Task requirements: Transcribe each entry so that it matches the original exactly.

Segment Start: Records to use

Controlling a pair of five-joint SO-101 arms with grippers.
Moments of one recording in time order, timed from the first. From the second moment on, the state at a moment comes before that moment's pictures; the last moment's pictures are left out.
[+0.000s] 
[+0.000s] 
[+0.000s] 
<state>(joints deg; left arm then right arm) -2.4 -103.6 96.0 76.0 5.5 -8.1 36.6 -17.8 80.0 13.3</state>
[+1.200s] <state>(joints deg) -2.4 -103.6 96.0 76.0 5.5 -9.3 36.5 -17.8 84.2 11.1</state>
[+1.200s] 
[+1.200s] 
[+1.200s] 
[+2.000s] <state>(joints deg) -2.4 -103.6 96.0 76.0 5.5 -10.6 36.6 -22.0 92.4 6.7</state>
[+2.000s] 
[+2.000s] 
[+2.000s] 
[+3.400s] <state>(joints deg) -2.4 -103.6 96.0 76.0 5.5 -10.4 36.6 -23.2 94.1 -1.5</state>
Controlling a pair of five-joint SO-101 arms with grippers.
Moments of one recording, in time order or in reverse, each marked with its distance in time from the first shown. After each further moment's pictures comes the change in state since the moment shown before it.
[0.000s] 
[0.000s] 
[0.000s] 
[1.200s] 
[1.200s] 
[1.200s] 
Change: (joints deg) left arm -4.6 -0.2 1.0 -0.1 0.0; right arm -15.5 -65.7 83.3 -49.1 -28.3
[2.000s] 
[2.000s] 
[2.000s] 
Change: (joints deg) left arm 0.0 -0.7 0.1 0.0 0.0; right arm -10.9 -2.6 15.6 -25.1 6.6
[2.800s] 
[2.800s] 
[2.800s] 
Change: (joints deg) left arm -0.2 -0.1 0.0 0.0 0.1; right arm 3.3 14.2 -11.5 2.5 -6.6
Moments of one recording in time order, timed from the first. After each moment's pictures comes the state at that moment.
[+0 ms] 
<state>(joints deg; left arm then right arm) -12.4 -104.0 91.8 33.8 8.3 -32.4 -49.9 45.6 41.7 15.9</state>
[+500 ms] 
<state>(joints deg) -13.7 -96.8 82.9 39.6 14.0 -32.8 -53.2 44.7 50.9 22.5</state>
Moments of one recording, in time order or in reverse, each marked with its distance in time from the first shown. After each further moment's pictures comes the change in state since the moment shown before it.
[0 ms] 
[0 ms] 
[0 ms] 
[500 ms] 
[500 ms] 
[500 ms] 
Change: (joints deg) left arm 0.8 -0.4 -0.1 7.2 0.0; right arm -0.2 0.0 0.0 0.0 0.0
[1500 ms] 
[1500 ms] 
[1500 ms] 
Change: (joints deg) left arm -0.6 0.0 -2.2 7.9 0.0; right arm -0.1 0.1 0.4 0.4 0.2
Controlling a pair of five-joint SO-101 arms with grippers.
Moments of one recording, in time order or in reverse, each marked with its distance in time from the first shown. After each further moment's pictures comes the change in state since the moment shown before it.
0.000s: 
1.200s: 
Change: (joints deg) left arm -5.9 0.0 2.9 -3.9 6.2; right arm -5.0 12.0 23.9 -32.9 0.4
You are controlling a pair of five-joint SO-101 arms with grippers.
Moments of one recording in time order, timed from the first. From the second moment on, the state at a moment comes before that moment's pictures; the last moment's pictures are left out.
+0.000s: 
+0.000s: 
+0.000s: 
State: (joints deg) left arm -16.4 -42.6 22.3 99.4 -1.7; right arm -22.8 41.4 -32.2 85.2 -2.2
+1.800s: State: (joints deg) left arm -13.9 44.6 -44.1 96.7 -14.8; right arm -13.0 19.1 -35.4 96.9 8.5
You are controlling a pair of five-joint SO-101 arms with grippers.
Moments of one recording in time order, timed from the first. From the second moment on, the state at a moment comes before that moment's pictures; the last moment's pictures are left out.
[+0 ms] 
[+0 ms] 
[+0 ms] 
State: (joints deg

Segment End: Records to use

Your solution:
Controlling a pair of five-joint SO-101 arms with grippers.
Moments of one recording in time order, timed from the first. From the second moment on, the state at a moment comes before that moment's pictures; the last moment's pictures are left out.
[+0.000s] 
[+0.000s] 
[+0.000s] 
<state>(joints deg; left arm then right arm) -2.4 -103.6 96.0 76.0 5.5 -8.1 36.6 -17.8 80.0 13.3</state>
[+1.200s] <state>(joints deg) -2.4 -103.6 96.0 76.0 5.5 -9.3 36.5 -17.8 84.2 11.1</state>
[+1.200s] 
[+1.200s] 
[+1.200s] 
[+2.000s] <state>(joints deg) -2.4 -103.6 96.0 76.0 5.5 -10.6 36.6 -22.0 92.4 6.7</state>
[+2.000s] 
[+2.000s] 
[+2.000s] 
[+3.400s] <state>(joints deg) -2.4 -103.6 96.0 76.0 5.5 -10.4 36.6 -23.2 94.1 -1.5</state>
Controlling a pair of five-joint SO-101 arms with grippers.
Moments of one recording, in time order or in reverse, each marked with its distance in time from the first shown. After each further moment's pictures comes the change in state since the moment shown before it.
[0.000s] 
[0.000s] 
[0.000s] 
[1.200s] 
[1.200s] 
[1.200s] 
Change: (joints deg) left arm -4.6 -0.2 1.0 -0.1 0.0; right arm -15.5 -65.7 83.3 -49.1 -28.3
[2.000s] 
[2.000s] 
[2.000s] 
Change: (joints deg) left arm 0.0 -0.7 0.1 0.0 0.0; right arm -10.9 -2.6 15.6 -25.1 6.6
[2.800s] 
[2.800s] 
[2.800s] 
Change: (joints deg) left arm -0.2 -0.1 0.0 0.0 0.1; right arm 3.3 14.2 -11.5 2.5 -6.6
Moments of one recording in time order, timed from the first. After each moment's pictures comes the state at that moment.
[+0 ms] 
<state>(joints deg; left arm then right arm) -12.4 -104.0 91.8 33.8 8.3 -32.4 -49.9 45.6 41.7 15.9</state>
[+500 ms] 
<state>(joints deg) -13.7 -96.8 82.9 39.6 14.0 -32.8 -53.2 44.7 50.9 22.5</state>
Moments of one recording, in time order or in reverse, each marked with its distance in time from the first shown. After each further moment's pictures comes the change in state since the moment shown before it.
[0 ms] 
[0 ms] 
[0 ms] 
[500 ms] 
[500 ms] 
[500 ms] 
Change: (joints deg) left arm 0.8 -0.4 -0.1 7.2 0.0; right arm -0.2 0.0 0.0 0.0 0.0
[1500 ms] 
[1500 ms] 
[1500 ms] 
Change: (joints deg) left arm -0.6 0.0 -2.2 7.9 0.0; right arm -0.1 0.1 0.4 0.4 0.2
Controlling a pair of five-joint SO-101 arms with grippers.
Moments of one recording, in time order or in reverse, each marked with its distance in time from the first shown. After each further moment's pictures comes the change in state since the moment shown before it.
0.000s: 
1.200s: 
Change: (joints deg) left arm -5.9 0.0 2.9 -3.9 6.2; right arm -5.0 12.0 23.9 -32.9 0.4
You are controlling a pair of five-joint SO-101 arms with grippers.
Moments of one recording in time order, timed from the first. From the second moment on, the state at a moment comes before that moment's pictures; the last moment's pictures are left out.
+0.000s: 
+0.000s: 
+0.000s: 
State: (joints deg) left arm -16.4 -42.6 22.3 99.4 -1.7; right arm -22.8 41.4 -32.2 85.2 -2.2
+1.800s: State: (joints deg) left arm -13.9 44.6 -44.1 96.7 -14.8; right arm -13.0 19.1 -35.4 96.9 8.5
You are controlling a pair of five-joint SO-101 arms with grippers.
Moments of one recording in time order, timed from the first. From the second moment on, the state at a moment comes before that moment's pictures; the last moment's pictures are left out.
[+0 ms] 
[+0 ms] 
[+0 ms] 
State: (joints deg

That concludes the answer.